→ MATERIAL PROVIDED
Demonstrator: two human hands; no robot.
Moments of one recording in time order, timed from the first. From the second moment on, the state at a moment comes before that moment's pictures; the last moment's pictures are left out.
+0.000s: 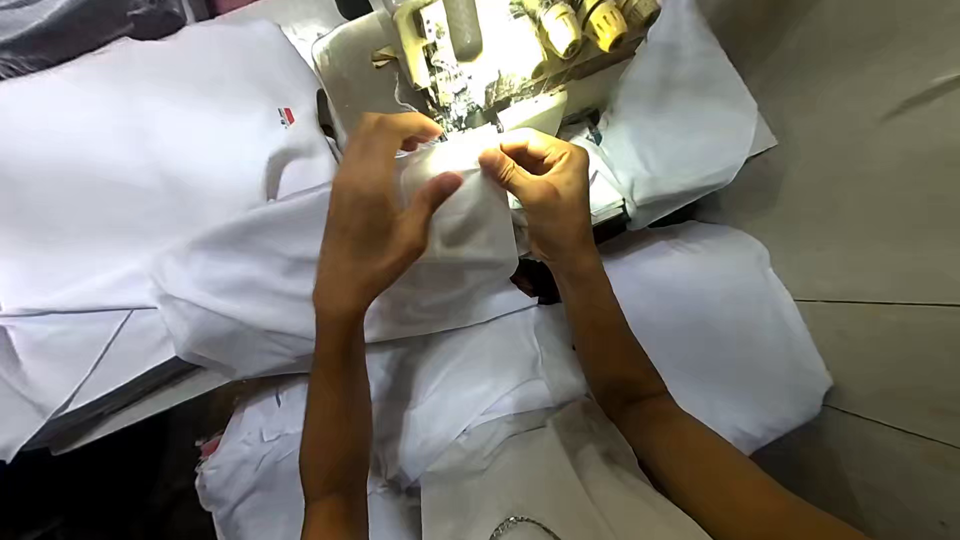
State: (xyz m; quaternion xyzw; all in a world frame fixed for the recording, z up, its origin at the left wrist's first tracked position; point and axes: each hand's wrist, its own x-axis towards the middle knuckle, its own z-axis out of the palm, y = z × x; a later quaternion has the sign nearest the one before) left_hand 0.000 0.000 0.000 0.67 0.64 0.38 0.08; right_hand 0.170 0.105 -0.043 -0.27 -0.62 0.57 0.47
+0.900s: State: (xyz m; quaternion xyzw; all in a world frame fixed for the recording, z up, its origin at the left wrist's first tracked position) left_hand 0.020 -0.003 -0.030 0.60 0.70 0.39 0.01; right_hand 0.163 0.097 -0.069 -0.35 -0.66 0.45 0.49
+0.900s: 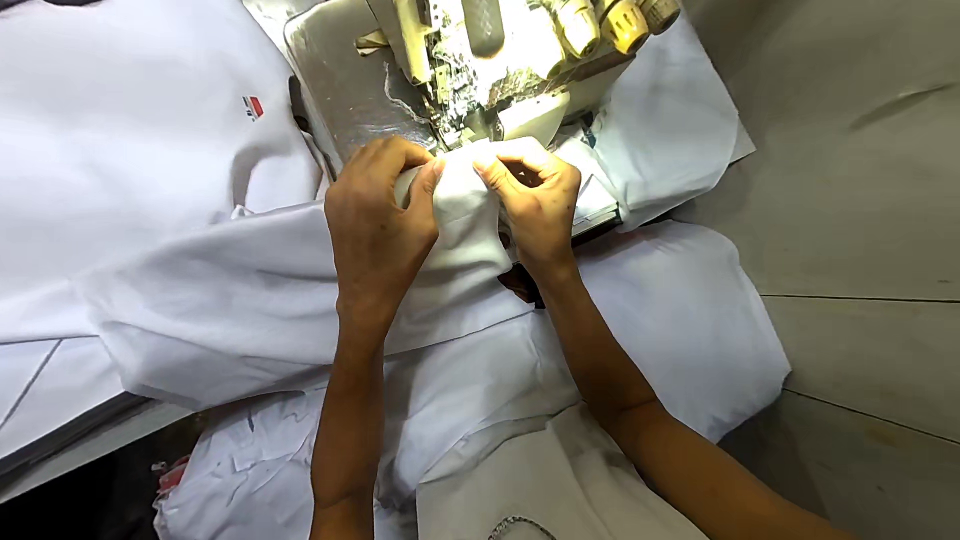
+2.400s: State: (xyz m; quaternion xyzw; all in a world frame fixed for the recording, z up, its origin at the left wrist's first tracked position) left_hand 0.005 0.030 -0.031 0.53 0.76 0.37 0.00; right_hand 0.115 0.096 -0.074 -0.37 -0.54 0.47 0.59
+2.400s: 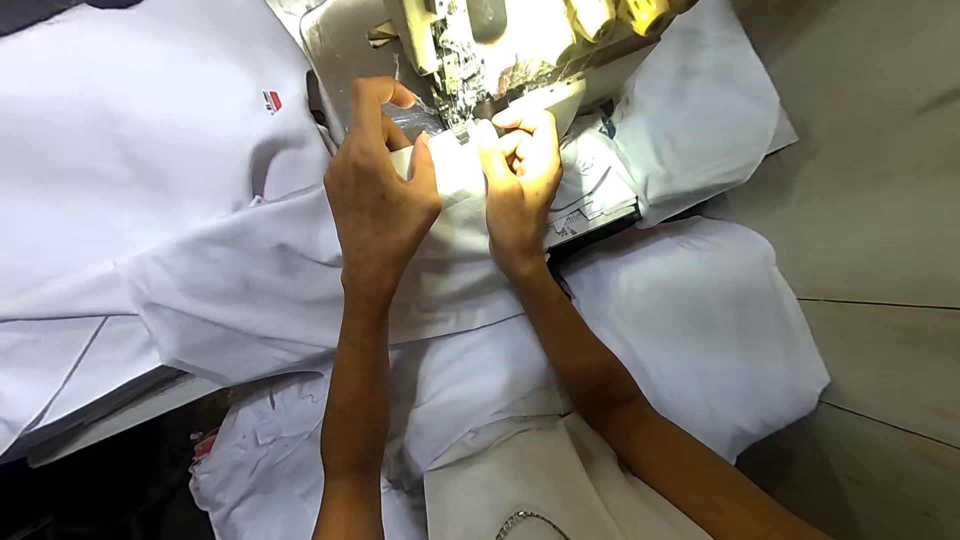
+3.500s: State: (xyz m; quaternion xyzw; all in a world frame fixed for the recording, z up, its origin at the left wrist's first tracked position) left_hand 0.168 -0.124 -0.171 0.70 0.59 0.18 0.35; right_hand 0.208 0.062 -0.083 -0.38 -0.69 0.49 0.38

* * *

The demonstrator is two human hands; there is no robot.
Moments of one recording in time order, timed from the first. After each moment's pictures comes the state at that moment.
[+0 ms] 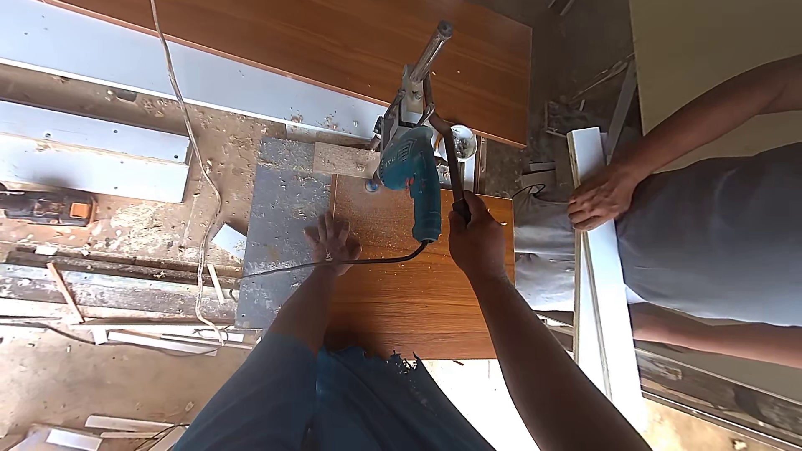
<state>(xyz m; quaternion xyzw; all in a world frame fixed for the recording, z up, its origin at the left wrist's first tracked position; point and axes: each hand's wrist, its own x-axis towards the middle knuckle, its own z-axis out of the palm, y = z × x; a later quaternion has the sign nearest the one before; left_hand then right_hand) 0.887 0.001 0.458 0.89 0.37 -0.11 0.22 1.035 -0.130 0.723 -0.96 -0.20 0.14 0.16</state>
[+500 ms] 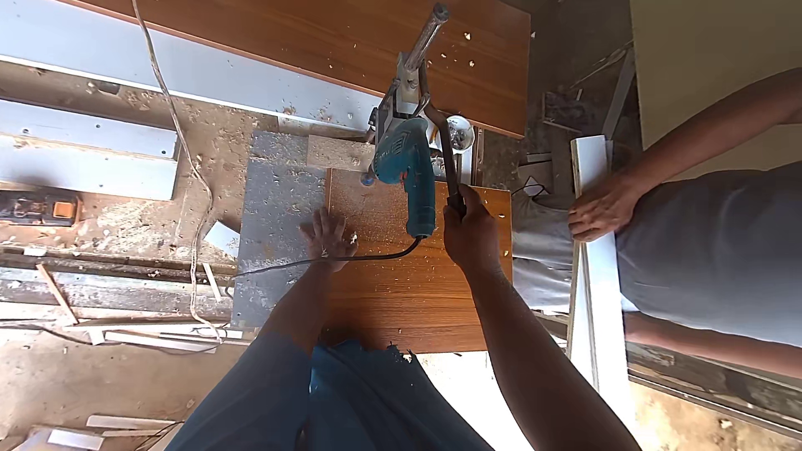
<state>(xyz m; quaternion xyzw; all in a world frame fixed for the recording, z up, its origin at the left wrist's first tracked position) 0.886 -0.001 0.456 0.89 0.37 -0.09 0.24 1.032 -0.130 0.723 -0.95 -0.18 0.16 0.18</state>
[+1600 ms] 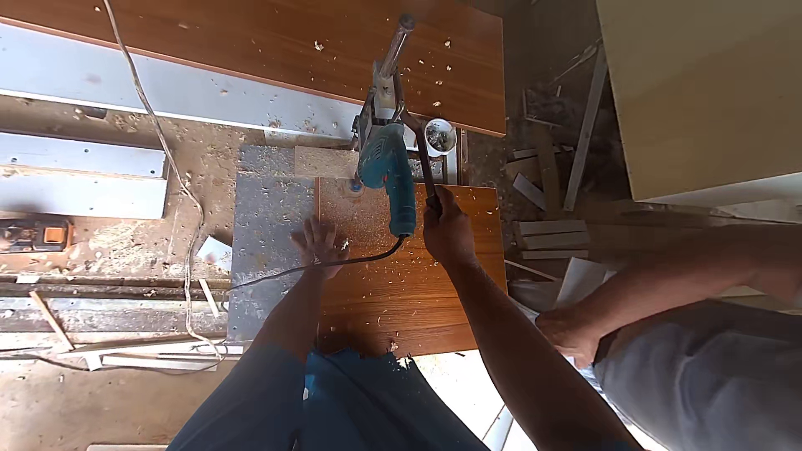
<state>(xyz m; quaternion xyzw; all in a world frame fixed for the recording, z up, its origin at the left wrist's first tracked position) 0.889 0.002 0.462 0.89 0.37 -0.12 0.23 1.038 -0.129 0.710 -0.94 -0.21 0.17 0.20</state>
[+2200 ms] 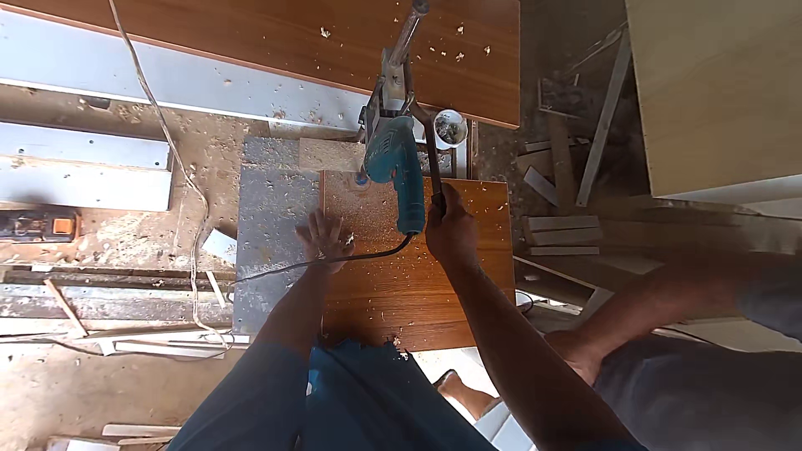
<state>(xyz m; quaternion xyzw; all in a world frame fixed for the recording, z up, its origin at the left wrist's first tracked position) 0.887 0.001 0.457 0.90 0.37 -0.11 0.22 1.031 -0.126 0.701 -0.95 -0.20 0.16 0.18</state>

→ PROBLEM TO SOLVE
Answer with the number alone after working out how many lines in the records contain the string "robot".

→ COMPLETED TASK
2